**Your assignment**
Each line of the records below that contains "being" needs to be copied.

**Excerpted records**
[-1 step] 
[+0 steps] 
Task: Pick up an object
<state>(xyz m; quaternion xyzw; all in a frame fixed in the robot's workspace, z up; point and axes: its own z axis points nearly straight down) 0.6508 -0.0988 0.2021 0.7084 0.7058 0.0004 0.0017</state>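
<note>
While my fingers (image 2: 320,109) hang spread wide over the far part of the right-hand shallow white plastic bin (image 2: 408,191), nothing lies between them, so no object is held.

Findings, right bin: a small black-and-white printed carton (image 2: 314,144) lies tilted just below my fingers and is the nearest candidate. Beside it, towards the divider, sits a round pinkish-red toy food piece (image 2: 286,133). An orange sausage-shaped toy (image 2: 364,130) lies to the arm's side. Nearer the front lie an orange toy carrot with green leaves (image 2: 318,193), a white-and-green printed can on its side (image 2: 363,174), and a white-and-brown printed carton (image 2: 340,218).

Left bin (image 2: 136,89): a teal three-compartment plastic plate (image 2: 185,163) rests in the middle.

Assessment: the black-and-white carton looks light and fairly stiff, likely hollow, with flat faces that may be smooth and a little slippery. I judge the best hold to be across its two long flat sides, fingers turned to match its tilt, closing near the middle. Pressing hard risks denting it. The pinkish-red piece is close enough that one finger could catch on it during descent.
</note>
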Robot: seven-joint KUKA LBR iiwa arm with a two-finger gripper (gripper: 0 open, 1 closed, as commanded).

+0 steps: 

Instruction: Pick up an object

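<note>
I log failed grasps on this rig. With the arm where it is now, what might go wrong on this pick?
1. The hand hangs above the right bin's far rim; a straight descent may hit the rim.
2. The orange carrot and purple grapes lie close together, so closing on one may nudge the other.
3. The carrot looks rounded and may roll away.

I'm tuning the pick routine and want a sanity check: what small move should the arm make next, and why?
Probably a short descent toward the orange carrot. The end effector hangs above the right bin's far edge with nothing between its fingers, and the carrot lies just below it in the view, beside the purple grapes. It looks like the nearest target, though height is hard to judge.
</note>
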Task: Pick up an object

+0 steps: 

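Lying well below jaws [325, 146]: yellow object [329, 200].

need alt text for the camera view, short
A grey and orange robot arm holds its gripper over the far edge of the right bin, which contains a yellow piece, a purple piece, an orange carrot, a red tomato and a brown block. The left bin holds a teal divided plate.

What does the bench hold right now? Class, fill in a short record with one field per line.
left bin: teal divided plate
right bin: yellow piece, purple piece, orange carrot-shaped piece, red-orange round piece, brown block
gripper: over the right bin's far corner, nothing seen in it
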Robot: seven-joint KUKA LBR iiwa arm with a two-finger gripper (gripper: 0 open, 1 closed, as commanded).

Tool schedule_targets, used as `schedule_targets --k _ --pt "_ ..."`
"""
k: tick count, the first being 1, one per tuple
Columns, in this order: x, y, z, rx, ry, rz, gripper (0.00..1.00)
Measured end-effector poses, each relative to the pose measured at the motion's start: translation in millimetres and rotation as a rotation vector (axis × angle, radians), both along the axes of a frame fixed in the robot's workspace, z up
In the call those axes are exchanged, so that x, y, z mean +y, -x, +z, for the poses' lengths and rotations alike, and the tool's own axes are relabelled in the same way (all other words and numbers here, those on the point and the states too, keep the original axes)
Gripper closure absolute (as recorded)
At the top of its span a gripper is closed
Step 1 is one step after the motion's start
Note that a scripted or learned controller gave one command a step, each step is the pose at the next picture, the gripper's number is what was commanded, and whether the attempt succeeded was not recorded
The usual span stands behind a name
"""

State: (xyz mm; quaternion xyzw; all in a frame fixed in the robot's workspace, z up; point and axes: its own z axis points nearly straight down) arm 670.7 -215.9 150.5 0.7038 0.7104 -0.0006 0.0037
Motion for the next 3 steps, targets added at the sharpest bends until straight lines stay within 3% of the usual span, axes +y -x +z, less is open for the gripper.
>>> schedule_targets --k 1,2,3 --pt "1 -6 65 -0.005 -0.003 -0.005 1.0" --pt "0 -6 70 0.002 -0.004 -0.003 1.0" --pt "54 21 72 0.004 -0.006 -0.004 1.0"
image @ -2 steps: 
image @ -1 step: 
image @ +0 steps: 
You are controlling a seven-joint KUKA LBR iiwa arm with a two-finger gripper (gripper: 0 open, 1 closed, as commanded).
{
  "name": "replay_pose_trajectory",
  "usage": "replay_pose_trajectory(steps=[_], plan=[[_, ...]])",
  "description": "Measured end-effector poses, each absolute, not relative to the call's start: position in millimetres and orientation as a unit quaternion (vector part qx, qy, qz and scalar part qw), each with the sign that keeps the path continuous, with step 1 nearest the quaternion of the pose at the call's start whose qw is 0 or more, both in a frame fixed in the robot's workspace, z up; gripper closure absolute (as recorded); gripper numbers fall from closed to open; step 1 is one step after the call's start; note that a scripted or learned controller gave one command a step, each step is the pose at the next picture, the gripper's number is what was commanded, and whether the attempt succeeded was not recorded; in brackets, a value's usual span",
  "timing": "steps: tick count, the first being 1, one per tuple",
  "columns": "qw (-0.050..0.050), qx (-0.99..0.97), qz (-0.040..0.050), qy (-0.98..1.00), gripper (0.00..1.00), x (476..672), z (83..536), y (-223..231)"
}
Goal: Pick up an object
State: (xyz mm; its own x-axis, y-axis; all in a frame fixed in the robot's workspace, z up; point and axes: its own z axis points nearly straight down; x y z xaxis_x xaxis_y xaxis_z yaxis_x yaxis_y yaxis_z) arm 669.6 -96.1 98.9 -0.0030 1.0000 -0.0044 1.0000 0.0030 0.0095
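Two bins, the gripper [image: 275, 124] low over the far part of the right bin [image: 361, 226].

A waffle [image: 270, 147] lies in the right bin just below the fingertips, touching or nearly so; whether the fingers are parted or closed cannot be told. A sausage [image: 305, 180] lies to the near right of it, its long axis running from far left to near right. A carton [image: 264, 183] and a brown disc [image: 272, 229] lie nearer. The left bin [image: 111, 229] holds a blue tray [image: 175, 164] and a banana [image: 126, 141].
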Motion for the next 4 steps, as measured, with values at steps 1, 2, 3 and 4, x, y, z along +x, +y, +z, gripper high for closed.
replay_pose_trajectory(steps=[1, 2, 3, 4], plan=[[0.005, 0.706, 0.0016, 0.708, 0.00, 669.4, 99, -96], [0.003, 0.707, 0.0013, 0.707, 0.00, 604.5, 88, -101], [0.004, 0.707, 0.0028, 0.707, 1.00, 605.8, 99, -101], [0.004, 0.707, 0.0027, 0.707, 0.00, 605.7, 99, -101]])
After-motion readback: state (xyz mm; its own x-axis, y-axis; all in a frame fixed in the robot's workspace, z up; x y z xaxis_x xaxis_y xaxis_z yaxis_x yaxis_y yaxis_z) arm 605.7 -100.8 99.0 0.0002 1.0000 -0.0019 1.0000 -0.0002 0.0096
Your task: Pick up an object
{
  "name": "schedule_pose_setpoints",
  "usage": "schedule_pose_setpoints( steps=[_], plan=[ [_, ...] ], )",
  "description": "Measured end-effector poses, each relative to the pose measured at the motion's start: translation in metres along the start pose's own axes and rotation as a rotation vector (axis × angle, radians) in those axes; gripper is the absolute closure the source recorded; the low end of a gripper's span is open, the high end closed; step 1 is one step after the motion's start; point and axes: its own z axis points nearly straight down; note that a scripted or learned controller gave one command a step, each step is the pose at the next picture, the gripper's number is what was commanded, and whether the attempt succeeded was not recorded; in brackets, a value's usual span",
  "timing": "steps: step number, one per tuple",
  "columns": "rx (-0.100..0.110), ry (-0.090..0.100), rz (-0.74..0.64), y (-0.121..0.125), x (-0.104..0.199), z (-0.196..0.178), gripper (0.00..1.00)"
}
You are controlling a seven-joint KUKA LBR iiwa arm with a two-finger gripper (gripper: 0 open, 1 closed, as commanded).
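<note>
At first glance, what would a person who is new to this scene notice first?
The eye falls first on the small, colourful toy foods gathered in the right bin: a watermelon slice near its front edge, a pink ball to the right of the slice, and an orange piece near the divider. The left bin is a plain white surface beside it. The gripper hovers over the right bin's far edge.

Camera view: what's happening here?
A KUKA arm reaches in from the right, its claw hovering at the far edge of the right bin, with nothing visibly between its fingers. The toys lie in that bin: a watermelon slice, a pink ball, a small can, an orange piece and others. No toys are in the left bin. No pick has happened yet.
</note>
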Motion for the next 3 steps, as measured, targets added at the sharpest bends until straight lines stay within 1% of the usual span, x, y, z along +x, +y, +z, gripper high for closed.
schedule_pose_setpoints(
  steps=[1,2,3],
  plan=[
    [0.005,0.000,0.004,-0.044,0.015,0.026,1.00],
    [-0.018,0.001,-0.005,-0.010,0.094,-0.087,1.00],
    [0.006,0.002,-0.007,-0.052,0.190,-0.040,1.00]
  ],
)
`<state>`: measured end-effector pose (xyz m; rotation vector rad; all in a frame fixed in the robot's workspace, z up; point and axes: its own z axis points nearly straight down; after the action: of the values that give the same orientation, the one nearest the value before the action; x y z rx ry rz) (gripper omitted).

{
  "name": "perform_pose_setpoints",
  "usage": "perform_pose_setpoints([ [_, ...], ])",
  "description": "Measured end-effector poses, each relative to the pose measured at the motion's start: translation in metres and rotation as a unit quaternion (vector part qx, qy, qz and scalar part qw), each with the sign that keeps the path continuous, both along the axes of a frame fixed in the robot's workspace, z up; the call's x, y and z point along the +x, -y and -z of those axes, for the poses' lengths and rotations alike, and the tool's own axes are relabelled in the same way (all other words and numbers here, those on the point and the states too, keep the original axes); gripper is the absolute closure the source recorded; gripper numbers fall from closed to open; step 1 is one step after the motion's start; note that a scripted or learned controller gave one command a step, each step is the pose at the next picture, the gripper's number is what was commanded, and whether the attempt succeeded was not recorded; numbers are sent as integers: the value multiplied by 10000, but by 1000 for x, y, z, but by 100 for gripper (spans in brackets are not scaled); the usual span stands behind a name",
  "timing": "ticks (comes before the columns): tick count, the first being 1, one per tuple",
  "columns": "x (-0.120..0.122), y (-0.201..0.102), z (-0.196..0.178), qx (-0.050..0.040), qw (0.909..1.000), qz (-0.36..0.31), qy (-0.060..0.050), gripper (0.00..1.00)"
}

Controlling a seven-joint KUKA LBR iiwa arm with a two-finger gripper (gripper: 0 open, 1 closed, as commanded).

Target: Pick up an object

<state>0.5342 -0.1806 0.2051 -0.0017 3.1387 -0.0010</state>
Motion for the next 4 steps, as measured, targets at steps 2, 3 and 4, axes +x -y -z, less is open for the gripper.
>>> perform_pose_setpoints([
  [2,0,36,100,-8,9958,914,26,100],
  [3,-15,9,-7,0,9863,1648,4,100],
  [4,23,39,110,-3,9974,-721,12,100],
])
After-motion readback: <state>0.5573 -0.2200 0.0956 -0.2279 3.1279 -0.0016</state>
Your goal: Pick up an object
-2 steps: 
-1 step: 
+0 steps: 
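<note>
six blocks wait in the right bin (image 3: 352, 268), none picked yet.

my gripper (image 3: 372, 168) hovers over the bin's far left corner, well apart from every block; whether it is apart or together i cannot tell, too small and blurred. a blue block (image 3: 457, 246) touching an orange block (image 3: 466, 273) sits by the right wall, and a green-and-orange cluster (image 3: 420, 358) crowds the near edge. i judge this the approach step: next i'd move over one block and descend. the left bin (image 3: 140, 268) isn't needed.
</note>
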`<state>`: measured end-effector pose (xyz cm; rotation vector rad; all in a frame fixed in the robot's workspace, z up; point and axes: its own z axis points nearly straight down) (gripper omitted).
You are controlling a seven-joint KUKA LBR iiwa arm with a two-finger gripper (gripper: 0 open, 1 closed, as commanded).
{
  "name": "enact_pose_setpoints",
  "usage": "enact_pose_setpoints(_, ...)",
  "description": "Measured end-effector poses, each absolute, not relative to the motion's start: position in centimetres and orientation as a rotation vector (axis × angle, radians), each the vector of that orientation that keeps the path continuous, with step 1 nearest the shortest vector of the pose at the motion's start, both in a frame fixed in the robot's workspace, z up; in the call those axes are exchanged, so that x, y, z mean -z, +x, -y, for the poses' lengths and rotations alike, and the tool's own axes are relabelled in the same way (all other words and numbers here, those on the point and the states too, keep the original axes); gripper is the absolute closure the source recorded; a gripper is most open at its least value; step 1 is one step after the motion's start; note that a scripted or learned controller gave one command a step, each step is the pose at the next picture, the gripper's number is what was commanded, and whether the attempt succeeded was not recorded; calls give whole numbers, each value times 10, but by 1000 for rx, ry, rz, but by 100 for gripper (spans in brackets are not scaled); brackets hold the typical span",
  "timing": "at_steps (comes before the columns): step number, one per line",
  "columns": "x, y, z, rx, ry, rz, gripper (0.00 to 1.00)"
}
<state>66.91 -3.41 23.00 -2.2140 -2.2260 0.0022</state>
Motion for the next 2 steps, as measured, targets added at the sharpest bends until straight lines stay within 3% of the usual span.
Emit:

**Exercise response**
k: tick count, the first being 1, one per tuple
  "timing": "steps: tick count, the first being 1, one per tuple",
  "timing": "ticks (comes before the columns): tick count, the first being 1, one per tuple",

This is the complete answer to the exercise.